Pick out the lines in the listing below that contain the word "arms" and copy them.
○ ○ ○ ○ ○
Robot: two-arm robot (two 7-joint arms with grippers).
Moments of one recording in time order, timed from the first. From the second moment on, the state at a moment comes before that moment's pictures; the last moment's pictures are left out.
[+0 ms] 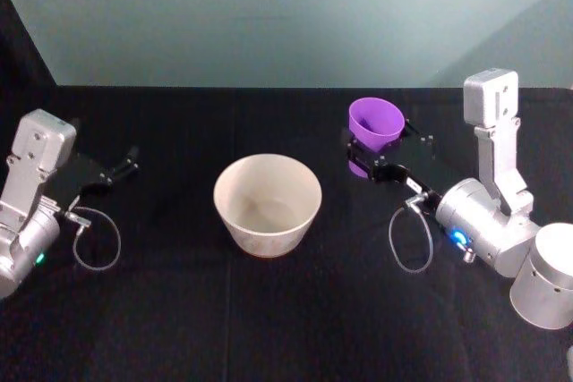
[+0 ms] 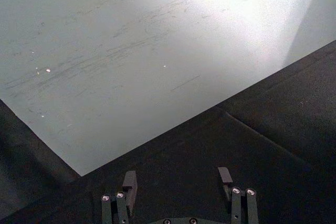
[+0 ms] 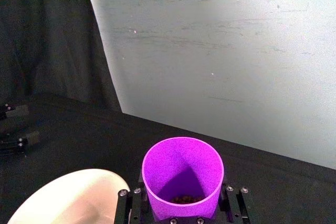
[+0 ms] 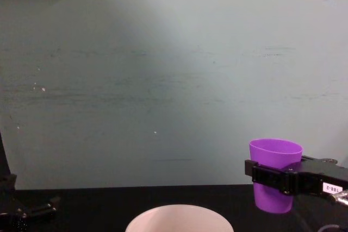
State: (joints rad) left arm -0.20 0.60 0.45 -1.41 -0.25 -0.12 0.03; right arm 0.15 0.29 -0.25 -1.56 0.28 0.12 0.30
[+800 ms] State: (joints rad) left arm -0.20 0.60 0.45 -1.41 -0.25 -0.12 0.03; right arm 0.15 0.29 -0.25 -1.56 0.28 0.11 0.30
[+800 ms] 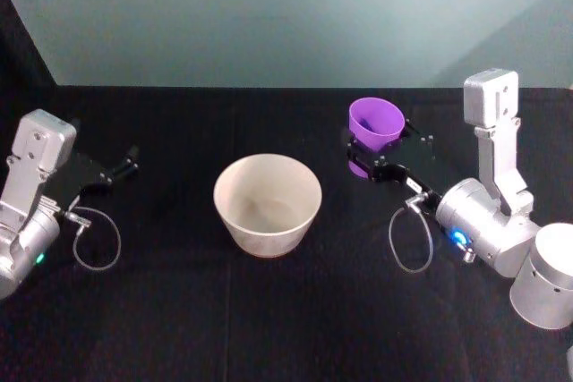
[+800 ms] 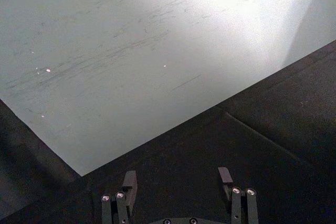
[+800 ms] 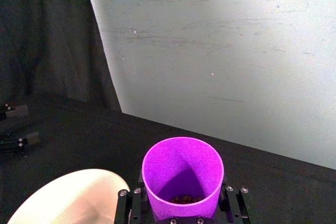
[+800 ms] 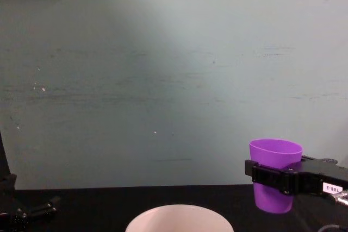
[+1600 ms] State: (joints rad) left arm -0.20 0.60 0.45 -1.41 -0.25 -0.12 0.03; right arm 0.15 0.29 -0.25 -1.56 0.28 0.11 0.30
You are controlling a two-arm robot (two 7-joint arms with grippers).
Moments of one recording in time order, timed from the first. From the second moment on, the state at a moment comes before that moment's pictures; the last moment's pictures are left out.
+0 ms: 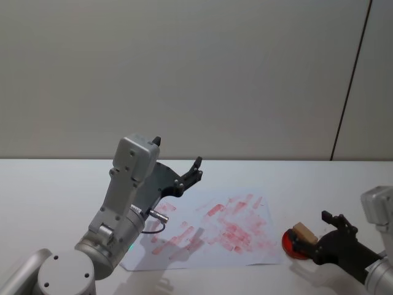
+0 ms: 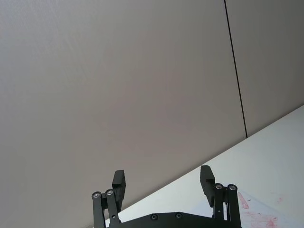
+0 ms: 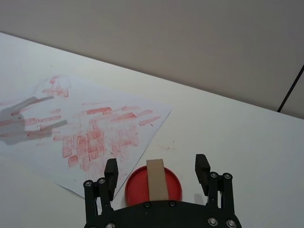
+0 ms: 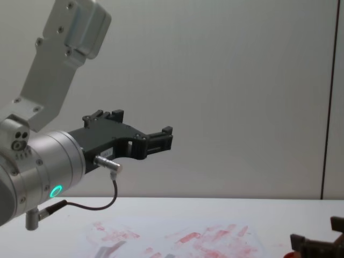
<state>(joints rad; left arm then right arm) -0.24 0.38 0.45 -1.63 -0.20 0.01 -0.01 0.01 0.37 -0.23 -1.58 0.25 0.14 0.30</state>
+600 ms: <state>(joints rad) -0.24 0.38 0.45 -1.63 -0.20 0.01 -0.01 0.05 0.35 -0.24 -1.51 0.22 0.15 0.32</state>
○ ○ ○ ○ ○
▶ _RESPONSE_:
Robot: two-arm robot (two 7-joint arms with grippers).
You are controlling a two-arm robot (two 7-joint arms with grippers).

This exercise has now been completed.